§ **Input data**:
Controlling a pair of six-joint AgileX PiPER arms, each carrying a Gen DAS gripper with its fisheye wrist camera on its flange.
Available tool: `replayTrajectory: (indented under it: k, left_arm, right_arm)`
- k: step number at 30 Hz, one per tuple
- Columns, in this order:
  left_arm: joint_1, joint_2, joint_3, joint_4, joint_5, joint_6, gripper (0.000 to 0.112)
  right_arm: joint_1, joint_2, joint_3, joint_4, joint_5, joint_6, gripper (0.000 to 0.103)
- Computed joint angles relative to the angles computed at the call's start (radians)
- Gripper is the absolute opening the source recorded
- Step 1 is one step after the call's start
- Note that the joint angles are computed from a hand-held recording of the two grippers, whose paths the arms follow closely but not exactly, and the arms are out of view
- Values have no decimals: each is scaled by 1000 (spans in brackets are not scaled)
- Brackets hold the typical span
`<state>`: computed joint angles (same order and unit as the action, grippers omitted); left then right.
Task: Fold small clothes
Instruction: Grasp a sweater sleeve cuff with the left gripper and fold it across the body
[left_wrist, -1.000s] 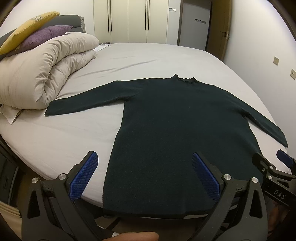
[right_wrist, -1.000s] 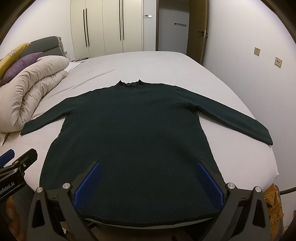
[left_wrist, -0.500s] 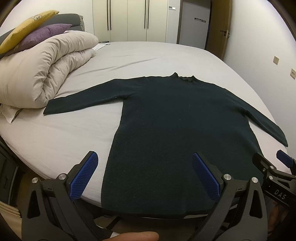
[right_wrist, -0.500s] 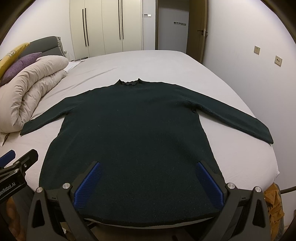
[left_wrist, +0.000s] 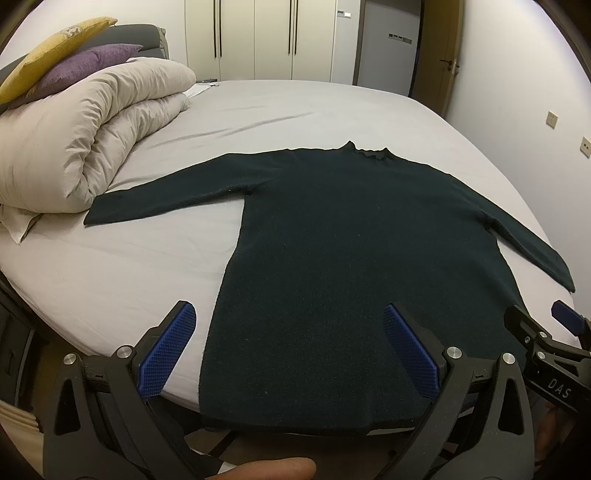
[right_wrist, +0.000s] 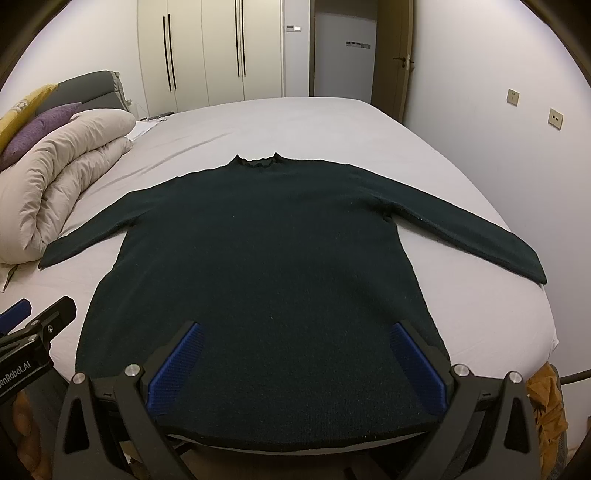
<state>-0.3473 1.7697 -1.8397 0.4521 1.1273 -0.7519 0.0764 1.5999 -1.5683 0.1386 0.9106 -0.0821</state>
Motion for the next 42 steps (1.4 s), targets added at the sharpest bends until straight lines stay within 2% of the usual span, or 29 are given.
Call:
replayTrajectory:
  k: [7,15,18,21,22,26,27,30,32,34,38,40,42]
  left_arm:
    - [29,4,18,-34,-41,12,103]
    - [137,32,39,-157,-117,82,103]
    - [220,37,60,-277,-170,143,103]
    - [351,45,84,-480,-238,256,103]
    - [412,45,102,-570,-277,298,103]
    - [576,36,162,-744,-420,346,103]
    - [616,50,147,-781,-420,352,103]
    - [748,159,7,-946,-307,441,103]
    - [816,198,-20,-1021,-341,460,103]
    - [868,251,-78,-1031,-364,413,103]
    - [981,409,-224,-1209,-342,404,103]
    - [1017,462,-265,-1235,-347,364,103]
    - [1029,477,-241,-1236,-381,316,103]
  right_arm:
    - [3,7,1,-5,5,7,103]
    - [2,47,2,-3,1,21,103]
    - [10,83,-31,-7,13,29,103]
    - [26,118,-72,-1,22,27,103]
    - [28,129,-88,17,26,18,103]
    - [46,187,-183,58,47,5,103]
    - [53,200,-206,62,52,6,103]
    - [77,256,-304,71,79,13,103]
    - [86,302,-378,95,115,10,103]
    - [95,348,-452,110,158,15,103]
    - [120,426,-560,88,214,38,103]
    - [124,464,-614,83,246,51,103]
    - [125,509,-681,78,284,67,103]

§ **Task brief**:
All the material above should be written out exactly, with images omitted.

§ **Output below**:
Controlling a pair of six-joint AgileX PiPER arms, each carrying a Gen DAS gripper with its fisheye wrist camera on its flange.
Available tool: `replayTrajectory: (indented under it: k, left_arm, right_arm)`
- k: step number at 30 Hz, one per tuple
- Columns, in this order:
  left_arm: joint_1, joint_2, joint_3, joint_4, joint_5, joint_6, gripper (0.000 to 0.112)
  right_arm: joint_1, joint_2, joint_3, joint_4, joint_5, joint_6, gripper (0.000 to 0.103)
- Computed joint angles relative to the angles computed at the call's start (radians)
- Gripper is the absolute opening the source recorded
- Step 1 is one step after the call's start
- Note that the joint angles are computed from a hand-held recording of the two grippers, whose paths the arms follow closely but not exactly, and the arms are out of view
- Values have no decimals: each is scaled by 1000 (spans in brackets are not scaled)
- Brackets hold the typical span
`<state>`: computed joint angles (same order and unit as the action, grippers omitted); left then right.
Task: Fold small clothes
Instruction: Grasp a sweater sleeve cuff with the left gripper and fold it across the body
[left_wrist, -1.000s] 
[right_wrist, -1.000s] 
[left_wrist, -0.500s] 
[right_wrist, -0.500s] 
[left_wrist, +0.000s] 
[right_wrist, +0.000s] 
<state>-0.3473 1.7697 -1.8397 0.4521 1.1273 -0.7519 0.0764 1.5999 -1.5683 0.1386 0.9106 -0.0821</state>
Motion for the next 42 steps (1.4 s), targets added at the sharpest bends until straight lines stay within 2% of the usual span, or 29 are given.
Call:
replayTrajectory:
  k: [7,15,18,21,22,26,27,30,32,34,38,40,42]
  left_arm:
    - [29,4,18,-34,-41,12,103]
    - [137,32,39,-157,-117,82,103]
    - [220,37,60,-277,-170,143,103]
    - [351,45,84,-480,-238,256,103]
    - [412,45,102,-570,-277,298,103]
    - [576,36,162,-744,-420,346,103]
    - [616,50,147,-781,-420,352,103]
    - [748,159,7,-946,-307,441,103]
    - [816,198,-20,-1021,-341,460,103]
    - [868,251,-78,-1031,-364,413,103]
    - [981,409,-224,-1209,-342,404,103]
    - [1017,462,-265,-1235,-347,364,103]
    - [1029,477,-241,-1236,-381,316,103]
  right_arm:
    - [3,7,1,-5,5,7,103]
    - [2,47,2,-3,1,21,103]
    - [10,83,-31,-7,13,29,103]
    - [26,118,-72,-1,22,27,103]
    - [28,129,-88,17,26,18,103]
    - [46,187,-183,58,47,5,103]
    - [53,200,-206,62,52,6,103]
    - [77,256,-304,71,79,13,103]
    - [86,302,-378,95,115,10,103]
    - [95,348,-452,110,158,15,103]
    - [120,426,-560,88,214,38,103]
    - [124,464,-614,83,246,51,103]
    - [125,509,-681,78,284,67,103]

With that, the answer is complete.